» **Exercise objective**
Write out every entry once more, character for character.
== == ==
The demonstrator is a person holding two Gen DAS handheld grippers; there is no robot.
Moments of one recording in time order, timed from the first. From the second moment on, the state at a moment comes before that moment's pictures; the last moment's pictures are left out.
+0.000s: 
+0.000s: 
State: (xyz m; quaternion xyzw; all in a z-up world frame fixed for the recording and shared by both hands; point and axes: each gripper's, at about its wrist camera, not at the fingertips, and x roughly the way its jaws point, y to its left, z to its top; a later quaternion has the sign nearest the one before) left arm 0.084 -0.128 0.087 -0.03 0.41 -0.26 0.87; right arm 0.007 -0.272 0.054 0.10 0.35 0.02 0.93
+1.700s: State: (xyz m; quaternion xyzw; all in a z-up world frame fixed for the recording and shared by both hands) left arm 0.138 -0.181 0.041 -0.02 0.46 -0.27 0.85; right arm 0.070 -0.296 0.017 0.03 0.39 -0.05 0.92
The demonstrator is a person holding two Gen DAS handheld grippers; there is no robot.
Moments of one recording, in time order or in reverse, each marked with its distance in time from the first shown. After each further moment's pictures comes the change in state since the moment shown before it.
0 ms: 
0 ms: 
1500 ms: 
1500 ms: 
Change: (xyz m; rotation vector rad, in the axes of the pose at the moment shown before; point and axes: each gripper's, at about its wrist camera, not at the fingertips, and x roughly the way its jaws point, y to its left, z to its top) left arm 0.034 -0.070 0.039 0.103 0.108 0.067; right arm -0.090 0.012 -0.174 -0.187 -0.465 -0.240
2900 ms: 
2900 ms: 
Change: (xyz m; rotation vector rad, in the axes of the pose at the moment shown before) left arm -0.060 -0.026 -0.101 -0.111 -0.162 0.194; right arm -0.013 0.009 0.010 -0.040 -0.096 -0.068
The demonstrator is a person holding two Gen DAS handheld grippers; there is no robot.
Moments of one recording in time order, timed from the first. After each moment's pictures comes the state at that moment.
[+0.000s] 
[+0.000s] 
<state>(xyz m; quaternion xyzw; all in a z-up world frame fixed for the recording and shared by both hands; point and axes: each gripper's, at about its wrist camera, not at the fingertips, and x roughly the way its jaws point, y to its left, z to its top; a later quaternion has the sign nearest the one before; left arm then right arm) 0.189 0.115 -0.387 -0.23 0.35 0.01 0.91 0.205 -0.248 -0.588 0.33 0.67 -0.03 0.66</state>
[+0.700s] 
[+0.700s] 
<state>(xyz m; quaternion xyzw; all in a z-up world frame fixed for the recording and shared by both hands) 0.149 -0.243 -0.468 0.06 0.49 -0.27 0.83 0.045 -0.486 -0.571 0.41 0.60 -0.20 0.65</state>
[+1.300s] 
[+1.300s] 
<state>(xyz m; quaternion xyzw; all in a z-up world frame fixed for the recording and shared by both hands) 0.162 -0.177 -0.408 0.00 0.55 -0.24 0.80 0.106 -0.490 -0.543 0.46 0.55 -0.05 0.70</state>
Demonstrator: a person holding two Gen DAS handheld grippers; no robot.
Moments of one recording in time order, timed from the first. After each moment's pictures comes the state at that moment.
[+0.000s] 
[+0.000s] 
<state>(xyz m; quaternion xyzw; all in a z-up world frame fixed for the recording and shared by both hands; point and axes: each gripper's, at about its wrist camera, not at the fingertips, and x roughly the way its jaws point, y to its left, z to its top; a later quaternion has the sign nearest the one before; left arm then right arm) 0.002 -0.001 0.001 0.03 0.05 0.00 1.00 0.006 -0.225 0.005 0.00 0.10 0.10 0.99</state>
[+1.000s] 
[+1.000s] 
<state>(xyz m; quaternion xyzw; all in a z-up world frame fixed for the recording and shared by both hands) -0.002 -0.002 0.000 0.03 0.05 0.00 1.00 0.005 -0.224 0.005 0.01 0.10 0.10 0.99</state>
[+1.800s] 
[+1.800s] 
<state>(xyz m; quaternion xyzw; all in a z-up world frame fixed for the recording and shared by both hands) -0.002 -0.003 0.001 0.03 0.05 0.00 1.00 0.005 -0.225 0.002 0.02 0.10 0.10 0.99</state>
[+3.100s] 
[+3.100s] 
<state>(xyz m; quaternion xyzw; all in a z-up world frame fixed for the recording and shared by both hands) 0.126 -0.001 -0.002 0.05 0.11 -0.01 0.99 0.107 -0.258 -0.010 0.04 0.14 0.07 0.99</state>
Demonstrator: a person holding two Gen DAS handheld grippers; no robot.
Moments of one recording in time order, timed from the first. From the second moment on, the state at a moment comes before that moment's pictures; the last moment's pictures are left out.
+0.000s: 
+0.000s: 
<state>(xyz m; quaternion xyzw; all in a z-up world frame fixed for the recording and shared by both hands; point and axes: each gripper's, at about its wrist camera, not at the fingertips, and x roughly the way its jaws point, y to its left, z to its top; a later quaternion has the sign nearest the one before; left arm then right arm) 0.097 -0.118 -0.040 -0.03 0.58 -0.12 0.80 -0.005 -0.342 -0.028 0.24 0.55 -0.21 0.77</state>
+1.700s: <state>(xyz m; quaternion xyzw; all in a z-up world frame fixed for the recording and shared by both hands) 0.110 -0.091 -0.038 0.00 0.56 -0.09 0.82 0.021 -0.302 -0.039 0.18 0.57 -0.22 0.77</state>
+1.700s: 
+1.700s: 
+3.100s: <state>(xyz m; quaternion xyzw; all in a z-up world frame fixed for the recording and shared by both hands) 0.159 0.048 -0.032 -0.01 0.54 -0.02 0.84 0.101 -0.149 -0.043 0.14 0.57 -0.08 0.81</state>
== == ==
» **The completed task**
The demonstrator is a person holding two Gen DAS handheld grippers; there is no robot.
Moments of one recording in time order, timed from the first. From the second moment on, the state at a moment comes before that moment's pictures; the last moment's pictures are left out.
+0.000s: 
+0.000s: 
State: (xyz m; quaternion xyzw; all in a z-up world frame fixed for the recording and shared by both hands; point and axes: each gripper's, at about its wrist camera, not at the fingertips, and x roughly the way its jaws point, y to its left, z to its top; a later quaternion has the sign nearest the one before) left arm 0.084 -0.128 0.087 -0.03 0.41 -0.26 0.87; right arm 0.007 -0.272 0.054 0.10 0.35 0.02 0.93
+1.700s: State: (xyz m; quaternion xyzw; all in a z-up world frame fixed for the recording and shared by both hands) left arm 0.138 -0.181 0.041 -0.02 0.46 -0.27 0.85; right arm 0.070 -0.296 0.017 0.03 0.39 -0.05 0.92
The demonstrator is a person holding two Gen DAS handheld grippers; there is no robot.
Moments of one recording, in time order or in reverse, each marked with its distance in time from the first shown. After each further moment's pictures comes the change in state since the moment shown before it.
0 ms: 
0 ms: 
1500 ms: 
1500 ms: 
Change: (xyz m; rotation vector rad, in the axes of the pose at the moment shown before; point and axes: each gripper's, at about its wrist camera, not at the fingertips, and x roughly the way its jaws point, y to its left, z to its top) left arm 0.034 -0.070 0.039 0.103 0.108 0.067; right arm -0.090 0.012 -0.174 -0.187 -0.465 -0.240
2900 ms: 
2900 ms: 
Change: (xyz m; rotation vector rad, in the axes of the pose at the moment shown before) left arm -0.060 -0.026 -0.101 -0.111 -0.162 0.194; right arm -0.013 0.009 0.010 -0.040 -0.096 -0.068
The demonstrator is a person holding two Gen DAS handheld grippers; there is no robot.
Moments of one recording in time order, timed from the first. After each moment's pictures comes the state at that moment.
[+0.000s] 
[+0.000s] 
<state>(xyz m; quaternion xyzw; all in a z-up world frame fixed for the recording and shared by both hands; point and axes: each gripper's, at about its wrist camera, not at the fingertips, and x roughly the way its jaws point, y to its left, z to its top; a later quaternion has the sign nearest the one before; left arm then right arm) 0.189 0.115 -0.387 -0.23 0.35 0.01 0.91 0.205 -0.248 -0.588 0.33 0.67 -0.03 0.66</state>
[+0.700s] 
[+0.700s] 
<state>(xyz m; quaternion xyzw; all in a z-up world frame fixed for the recording and shared by both hands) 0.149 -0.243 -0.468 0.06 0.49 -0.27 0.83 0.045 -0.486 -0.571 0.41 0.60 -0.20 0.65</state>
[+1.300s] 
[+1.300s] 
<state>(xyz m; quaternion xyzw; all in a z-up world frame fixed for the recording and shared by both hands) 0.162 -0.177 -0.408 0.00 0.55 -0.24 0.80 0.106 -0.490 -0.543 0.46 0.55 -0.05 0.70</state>
Demonstrator: a person holding two Gen DAS handheld grippers; no robot.
Moments of one recording in time order, timed from the first. After each moment's pictures comes the state at that moment.
[+0.000s] 
[+0.000s] 
<state>(xyz m; quaternion xyzw; all in a z-up world frame fixed for the recording and shared by both hands; point and axes: each gripper's, at about its wrist camera, not at the fingertips, and x roughly the way its jaws point, y to its left, z to its top; a later quaternion has the sign nearest the one before; left arm then right arm) 0.002 -0.001 0.001 0.03 0.05 0.00 1.00 0.006 -0.225 0.005 0.00 0.10 0.10 0.99</state>
[+1.000s] 
[+1.000s] 
<state>(xyz m; quaternion xyzw; all in a z-up world frame fixed for the recording and shared by both hands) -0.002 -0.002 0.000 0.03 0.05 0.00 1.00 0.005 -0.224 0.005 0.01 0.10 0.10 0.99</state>
[+1.800s] 
[+1.800s] 
<state>(xyz m; quaternion xyzw; all in a z-up world frame fixed for the recording and shared by both hands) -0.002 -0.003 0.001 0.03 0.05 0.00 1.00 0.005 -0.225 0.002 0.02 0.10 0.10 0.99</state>
[+3.100s] 
[+3.100s] 
<state>(xyz m; quaternion xyzw; all in a z-up world frame fixed for the recording and shared by both hands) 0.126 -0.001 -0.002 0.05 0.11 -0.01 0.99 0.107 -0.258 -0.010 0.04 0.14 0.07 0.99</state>
Demonstrator: a person holding two Gen DAS handheld grippers; no robot.
Moments of one recording in time order, timed from the first. From the second moment on, the state at a moment comes before that moment's pictures; the last moment's pictures are left out.
+0.000s: 
+0.000s: 
<state>(xyz m; quaternion xyzw; all in a z-up world frame fixed for the recording and shared by both hands; point and axes: each gripper's, at about its wrist camera, not at the fingertips, and x roughly the way its jaws point, y to its left, z to its top; a later quaternion has the sign nearest the one before; left arm then right arm) 0.097 -0.118 -0.040 -0.03 0.58 -0.12 0.80 -0.005 -0.342 -0.028 0.24 0.55 -0.21 0.77</state>
+1.700s: <state>(xyz m; quaternion xyzw; all in a z-up world frame fixed for the recording and shared by both hands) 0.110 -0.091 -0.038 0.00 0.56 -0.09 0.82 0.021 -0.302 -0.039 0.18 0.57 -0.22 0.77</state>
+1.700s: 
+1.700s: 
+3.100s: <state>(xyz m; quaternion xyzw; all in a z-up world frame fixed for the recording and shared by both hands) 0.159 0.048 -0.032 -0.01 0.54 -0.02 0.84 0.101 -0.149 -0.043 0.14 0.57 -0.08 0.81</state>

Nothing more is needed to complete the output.